X_full = yx_data[yx_data.columns.drop('SalePrice')]
y, X = df_train['SalePrice'].values[:, np.newaxis], X_full.values
clf = RandomForestRegressor(n_estimators=100)
clf.fit(X, y)

importance = clf.feature_importances_
argidx = np.argsort(importance)[::-1]
df_importance = pd.DataFrame(importance[argidx[:20]],
                                                       index=yx_data.columns.values[argidx[:20]])
imp_cols = yx_data.columns.values[argidx][:20]
df_importance.plot(kind='bar');
plt.title('Feature Importance')

importance

This figure describes the 20 features with the largest feature of importance.
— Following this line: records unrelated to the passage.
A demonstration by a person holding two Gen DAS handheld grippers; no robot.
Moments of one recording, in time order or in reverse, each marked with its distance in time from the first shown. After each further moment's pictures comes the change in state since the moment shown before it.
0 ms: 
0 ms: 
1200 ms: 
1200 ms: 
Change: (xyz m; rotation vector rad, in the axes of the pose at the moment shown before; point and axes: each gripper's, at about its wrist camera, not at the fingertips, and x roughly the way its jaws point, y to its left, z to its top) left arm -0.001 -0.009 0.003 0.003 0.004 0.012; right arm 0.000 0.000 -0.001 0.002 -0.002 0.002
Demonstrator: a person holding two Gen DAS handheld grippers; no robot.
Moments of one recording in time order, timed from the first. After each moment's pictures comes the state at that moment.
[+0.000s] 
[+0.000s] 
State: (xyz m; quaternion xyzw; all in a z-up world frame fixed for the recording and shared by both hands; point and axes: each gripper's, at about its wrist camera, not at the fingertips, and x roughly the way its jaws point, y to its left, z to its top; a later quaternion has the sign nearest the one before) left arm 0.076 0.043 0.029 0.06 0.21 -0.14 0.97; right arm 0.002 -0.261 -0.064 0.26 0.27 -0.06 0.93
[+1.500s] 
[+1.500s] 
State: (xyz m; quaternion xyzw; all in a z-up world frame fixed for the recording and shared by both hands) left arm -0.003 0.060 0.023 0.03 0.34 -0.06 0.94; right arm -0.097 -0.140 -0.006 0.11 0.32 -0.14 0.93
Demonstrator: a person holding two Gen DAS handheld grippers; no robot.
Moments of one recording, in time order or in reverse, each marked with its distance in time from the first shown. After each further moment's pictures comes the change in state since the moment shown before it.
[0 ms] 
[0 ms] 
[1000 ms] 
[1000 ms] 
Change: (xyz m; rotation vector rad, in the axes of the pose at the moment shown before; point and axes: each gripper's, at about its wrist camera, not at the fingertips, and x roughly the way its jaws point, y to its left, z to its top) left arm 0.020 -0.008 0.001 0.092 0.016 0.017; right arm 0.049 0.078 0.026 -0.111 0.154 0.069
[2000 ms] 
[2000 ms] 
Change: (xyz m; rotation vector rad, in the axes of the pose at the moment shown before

Features selected Through correlation coefficient are

'LotArea', 'LowQualFinSF', 'BsmtUnfSF', 'GarageCars', 'GarageYrBlt', 'MasVnrArea', 'TotalBsmtSF', 'OverallCond', 'HeatingQC_TA', 'OverallQual', 'CentralAir_N', 'LotFrontage', '1stFlrSF', 'YearBuilt', 'BsmtFinSF2', 'GarageType_CarPort', 'MSSubClass', 'TotRmsAbvGrd', 'MSZoning_RL', 'WoodDeckSF'

In the feature of importance, selected features are

'SalePrice', 'OverallQual', 'GrLivArea', 'GarageCars', 'GarageArea', 'TotalBsmtSF', '1stFlrSF', 'ExterQual_TA', 'FullBath', 'YearBuilt', 'YearRemodAdd', 'KitchenQual_TA', 'TotRmsAbvGrd', 'Foundation_PConc', 'FireplaceQu_MISSING', 'ExterQual_Gd', 'GarageYrBlt', 'Fireplaces', 'BsmtQual_TA', 'HeatingQC_Ex'

They share the following features:

'1stFlrSF', 'GarageCars', 'GarageYrBlt', 'OverallQual', 'TotRmsAbvGrd', 'TotalBsmtSF', 'YearBuilt'

0nly 7 features are shared. Besides that, the feature with the largest importance, 'LotArea' is not even selected as top 20 through correlation coefficient. Let's compare the performances through linear regression.

In [ ]:

def error(y, y_pred):
    return np.mean((y - y_pred)**2)

In [ ]:

from sklearn.linear_model import LinearRegression
from sklearn.model_selection import KFold

kf = KFold(5)

y, X =yx_data['SalePrice'], yx_data[large_cols]

error_lr = []
for train, test in kf.split(X.values):
    X_train, X_test = X.values[train], X.values[test]
    y_train, y_test = y.values[train], y.values[test]
    lr = LinearRegression()
    lr.fit(X_train, y_train[:, np.newaxis])
    y_pred = lr.predict(X_test)[:, 0]
    error_lr.append(error(y_test, y_pred))
error_lr = np.mean(error_lr)
    
y, X =yx_data['SalePrice'], yx_data[imp_cols]
    
error_rf = []
for train, test in kf.split(X.values):
    X_train, X_test = X.values[train], X.values[test]
    y_train, y_test = y.values[train], y.values[test]
    lr = LinearRegression()
    lr.fit(X_train, y_train)
    y_pred = lr.predict(X_test)
    error_rf.append(error(y_test, y_pred))
error_rf = np.mean(error_rf)

index = np.arange(len(yx_data.columns))
np.random.shuffle(index)
random_cols = yx_data.columns[index[:20]]
y, X =yx_data['SalePrice'], yx_data[random_cols]
    
error_random = []
for train, test in kf.split(X.values):
    X_train, X_test = X.values[train], X.values[test]
    y_train, y_test = y.values[train], y.values[test]
    lr = LinearRegression()
    lr.fit(X_train, y_train)
    y_pred = lr.predict(X_test)
    error_random.append(error(y_test, y_pred))
error_random = np.mean(error_random)

Method	Error
Correlation Coefficient	0.0299
Random Forest	0.0300
Random	0.0935

Above figure is the cross validation of squared error with 20 features chosen by the following methods: correlation coefficient, random forest, and random. The first two methods have been discussed so far. Random means here choosing 20 features at random. First two methods have way better results than the random one.